**Work order**: Your answer must be the exact lines from the one with "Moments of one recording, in" to the end of the data, both included, with no pictures.

**Data extracts**:
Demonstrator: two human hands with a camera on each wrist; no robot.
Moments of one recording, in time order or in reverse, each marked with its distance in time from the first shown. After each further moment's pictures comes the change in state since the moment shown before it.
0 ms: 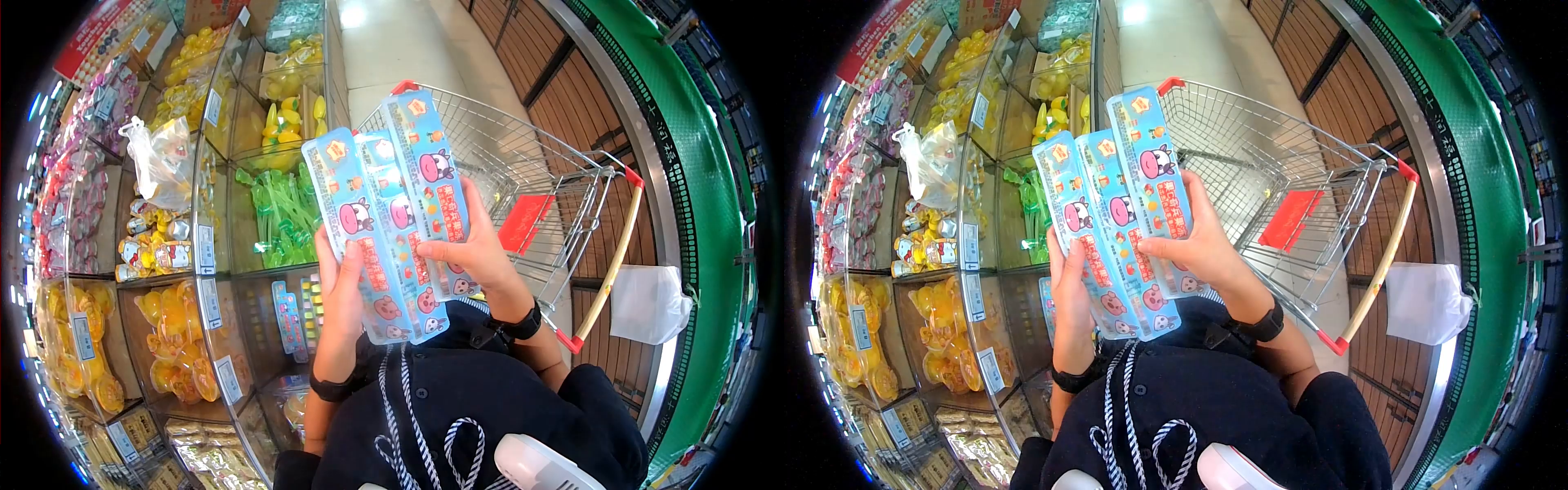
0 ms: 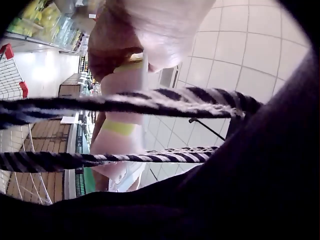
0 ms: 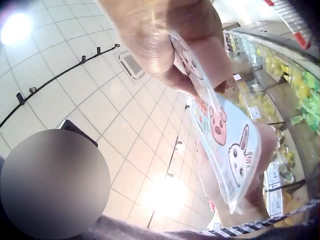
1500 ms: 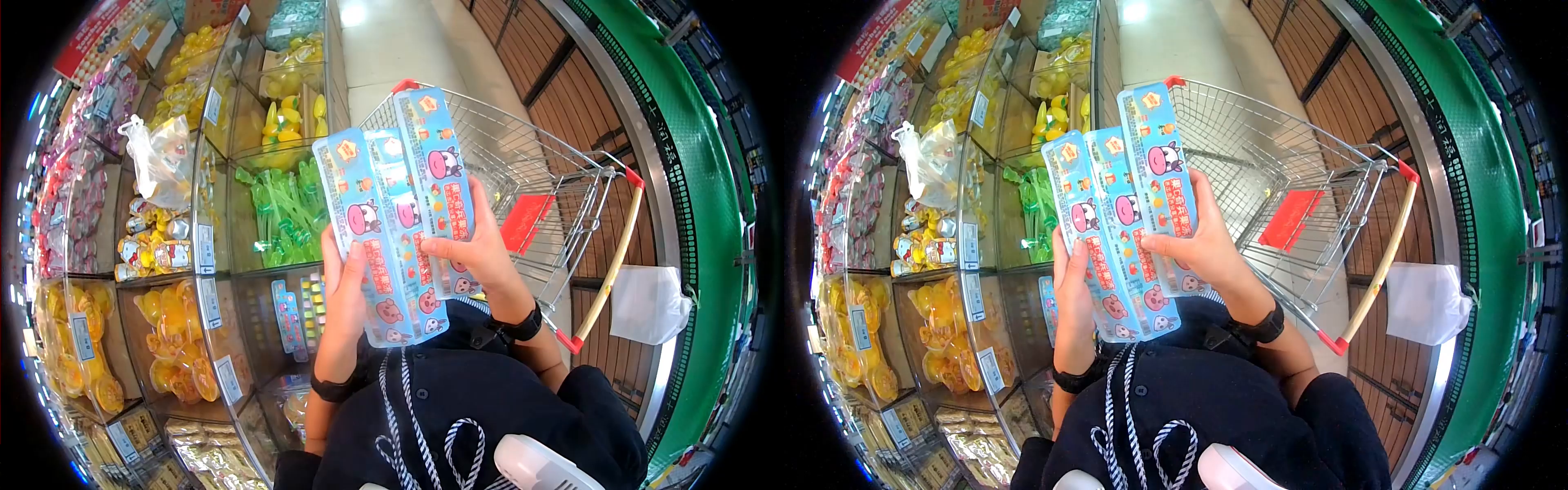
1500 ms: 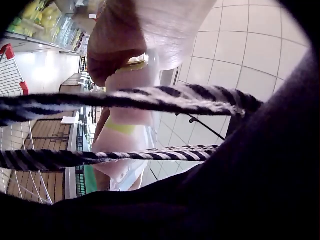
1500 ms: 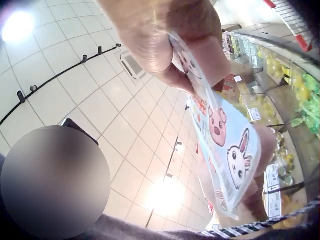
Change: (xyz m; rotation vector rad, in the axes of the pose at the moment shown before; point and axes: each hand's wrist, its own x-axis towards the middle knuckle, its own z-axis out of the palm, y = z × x) left_hand 0.000 0.002 0.003 0.103 -0.022 -0.001; right_hand 0.002 -0.001 0.001 0.027 0.016 -0.056
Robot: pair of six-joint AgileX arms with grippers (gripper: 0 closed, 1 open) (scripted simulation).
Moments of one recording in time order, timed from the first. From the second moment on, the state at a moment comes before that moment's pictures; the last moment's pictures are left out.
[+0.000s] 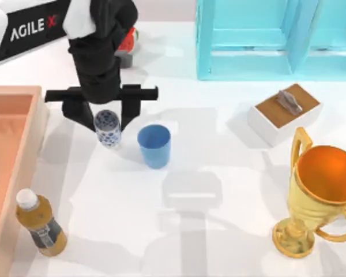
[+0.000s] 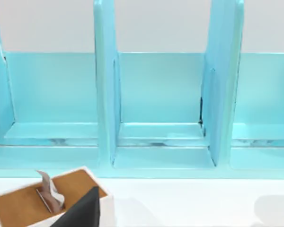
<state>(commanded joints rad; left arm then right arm) -0.39 2.21 1.80 -1.14 0.00 -0.38 0.00 0.00 0.00 0.00 0.00 0.00</state>
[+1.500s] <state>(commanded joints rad) 0.32 1.51 1.36 -1.40 0.00 0.34 0.00 0.00 0.00 0.00 0.00 0.00</state>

**Answer box**:
Moments of one recording, in time order or in reverse, each marked with its distance in time from the first shown. After each further moment's pictures comes the change in state since the moment shown before it.
0 ms: 
0 ms: 
0 ms: 
1500 ms: 
1500 ms: 
1500 ms: 
Change: (xyz m; rotation vector rad, in the axes of the pose at the moment shown before; point and axes: each hand's wrist, its own x-axis towards the middle knuckle, its own z-axis out of the palm, y = z × x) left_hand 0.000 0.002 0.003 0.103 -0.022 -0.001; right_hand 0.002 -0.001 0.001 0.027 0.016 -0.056
Robot: pair of six-joint AgileX arms with grippers (gripper: 0 closed, 1 open) (scripted simulation).
Moments of one recording in time order, timed from the first. From the second moment on, the state at a moment comes before that moment's pictures; the last moment's pictures are left out.
[+0.000s] 
[+0.000s] 
<state>(commanded joints rad; left arm then right arm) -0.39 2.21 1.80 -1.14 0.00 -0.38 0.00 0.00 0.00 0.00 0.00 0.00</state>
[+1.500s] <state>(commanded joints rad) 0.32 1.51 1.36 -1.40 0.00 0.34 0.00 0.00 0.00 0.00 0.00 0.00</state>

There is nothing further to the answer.